Rust is a systems programming language that focuses on safety, performance, and concurrency. It provides excellent support for working with files and handling I/O operations. In this article, we’ll explore how to build a program in Rust that reads in a CSV file, performs operations such as sorting and filtering on the data, and writes the results to a new file.
To work with CSV files in Rust, we’ll use the csv
crate, which provides a fast and flexible interface for reading and writing CSV data. In addition, we’ll use the serde
crate for deserializing the CSV data into Rust structs. To include these crates in your project, add them to your Cargo.toml
:
[dependencies]
csv = "1.1"
serde = { version = "1.0", features = ["derive"] }
For this example, let’s assume that we have a CSV file named data.csv
with the following content:
id,name,age
1,Alice,30
2,Bob,25
3,Carol,27
4,David,22
5,Eve,35
We’ll build a Rust program that reads this CSV file, filters the records based on a given age threshold, sorts the results by the age column, and writes the output to a new CSV file.
First, we need to define a struct to represent the data in our CSV file:
use serde::Deserialize;
#[derive(Debug, Deserialize)]
struct Person {
id: u32,
name: String,
age: u32,
}
impl Person {
fn from_record(record: csv::StringRecord) -> Result<Self, csv::Error> {
let person: Person = record.deserialize(None)?;
Ok(person)
}
}
In this code, we define a Person
struct with fields for id
, name
, and age
. We derive the Deserialize
trait from the serde
crate, which allows us to deserialize CSV records directly into Person
instances.
Next, let’s create a function to read the CSV file and return a Vec<Person>
:
use std::error::Error;
use std::fs::File;
use std::path::Path;
fn read_csv<P: AsRef<Path>>(path: P) -> Result<Vec<Person>, Box<dyn Error>> {
let file = File::open(path)?;
let mut reader = csv::Reader::from_reader(file);
let mut persons: Vec<Person> = Vec::new();
for result in reader.records() {
let record = result?;
let person = Person::from_record(record)?;
persons.push(person);
}
Ok(persons)
}
This function opens the given file, creates a csv::Reader
to read the contents, and iterates over the records to deserialize them into Person
instances. The function returns a Result<Vec<Person>, Box<dyn Error>>
, allowing the caller to handle any errors that may occur.

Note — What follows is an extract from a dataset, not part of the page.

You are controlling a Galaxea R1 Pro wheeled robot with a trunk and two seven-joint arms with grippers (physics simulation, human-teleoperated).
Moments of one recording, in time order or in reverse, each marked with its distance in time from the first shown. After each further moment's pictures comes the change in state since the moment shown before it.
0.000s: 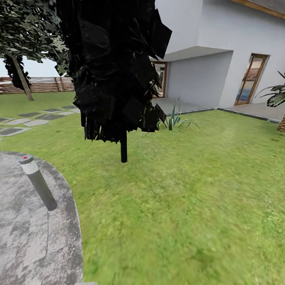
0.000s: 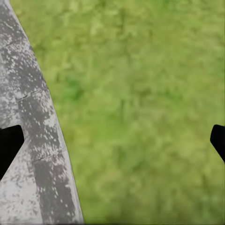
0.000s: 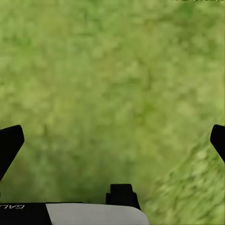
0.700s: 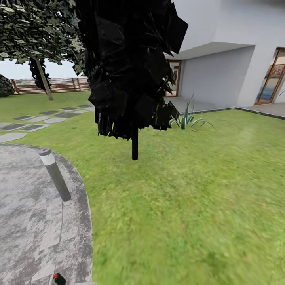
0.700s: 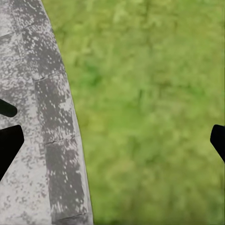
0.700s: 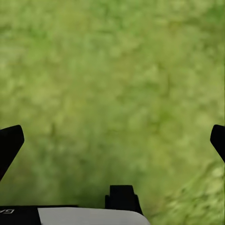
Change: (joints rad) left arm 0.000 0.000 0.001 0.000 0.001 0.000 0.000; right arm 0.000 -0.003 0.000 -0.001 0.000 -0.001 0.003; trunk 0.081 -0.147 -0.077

Now that we can read the CSV data into a Vec<Person>
, we can implement the sorting and filtering operations. Let’s define a function that takes a slice of Person
, an age threshold, and returns a new, sorted Vec<Person>
that only includes people older than the given age:
fn filter_and_sort(persons: &[Person], age_threshold: u32) -> Vec<Person> {
let mut filtered_persons: Vec<Person> = persons
.iter()
.filter(|person| person.age > age_threshold)
.cloned()
.collect();
filtered_persons.sort_by_key(|person| person.age);
filtered_persons
}
This function uses Rust’s iterator methods to filter and sort the data. The filter
method removes any Person
with an age less than or equal to the age threshold, and the sort_by_key
method sorts the remaining records by age.

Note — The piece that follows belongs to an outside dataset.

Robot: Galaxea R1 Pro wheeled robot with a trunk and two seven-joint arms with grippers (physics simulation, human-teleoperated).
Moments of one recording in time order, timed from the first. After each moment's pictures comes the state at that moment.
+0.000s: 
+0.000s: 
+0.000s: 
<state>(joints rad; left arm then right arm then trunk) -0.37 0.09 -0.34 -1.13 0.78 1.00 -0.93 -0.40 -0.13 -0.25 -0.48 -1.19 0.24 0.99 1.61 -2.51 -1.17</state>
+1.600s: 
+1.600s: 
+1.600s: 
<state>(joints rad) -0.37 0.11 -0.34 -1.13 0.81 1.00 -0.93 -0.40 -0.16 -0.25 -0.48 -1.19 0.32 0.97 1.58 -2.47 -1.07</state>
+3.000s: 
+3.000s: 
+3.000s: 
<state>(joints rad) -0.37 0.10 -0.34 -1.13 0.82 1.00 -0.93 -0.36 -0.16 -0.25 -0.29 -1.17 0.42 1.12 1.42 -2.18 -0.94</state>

Finally, let’s create a function to write the filtered and sorted data to a new CSV file:
use std::io::Write;
fn write_csv<P: AsRef<Path>>(persons: &[Person], path: P) -> Result<(), Box<dyn Error>> {
let file = File::create(path)?;
let mut writer = csv::Writer::from_writer(file);
for person in persons {
writer.serialize(person)?;
}
writer.flush()?;
Ok(())
}
This function creates a new CSV file, initializes a csv::Writer
, and serializes the Person
instances to the writer. It then flushes the writer to ensure that all data is written to disk.
With all the necessary functions defined, we can now bring everything together in a main function to read in the CSV data, filter and sort it, and write the output to a new file:
use std::error::Error;
use std::fs::File;
use std::path::Path;
#[derive(Debug, serde::Deserialize, serde::Serialize)]
struct Person {
name: String,
age: u32,
}
fn main() -> Result<(), Box<dyn Error>> {
let filename = "input.csv";
let age_threshold = 30;
let persons = read_csv(filename)?;
let filtered_persons = filter_and_sort(&persons, age_threshold);
write_csv(&filtered_persons, "output.csv")?;
Ok(())
}
This main function reads in the input CSV file, filters and sorts the data using the filter_and_sort function, and writes the output to a new CSV file using the write_csv function. It uses Rust’s error handling mechanisms to propagate any errors that occur during the execution of the program.
In summary, we have implemented a simple program in Rust to read in CSV data, filter and sort it based on a given age threshold, and write the output to a new CSV file. By using Rust’s strong type system and functional programming features, we can write concise and efficient code that is easy to reason about and maintain.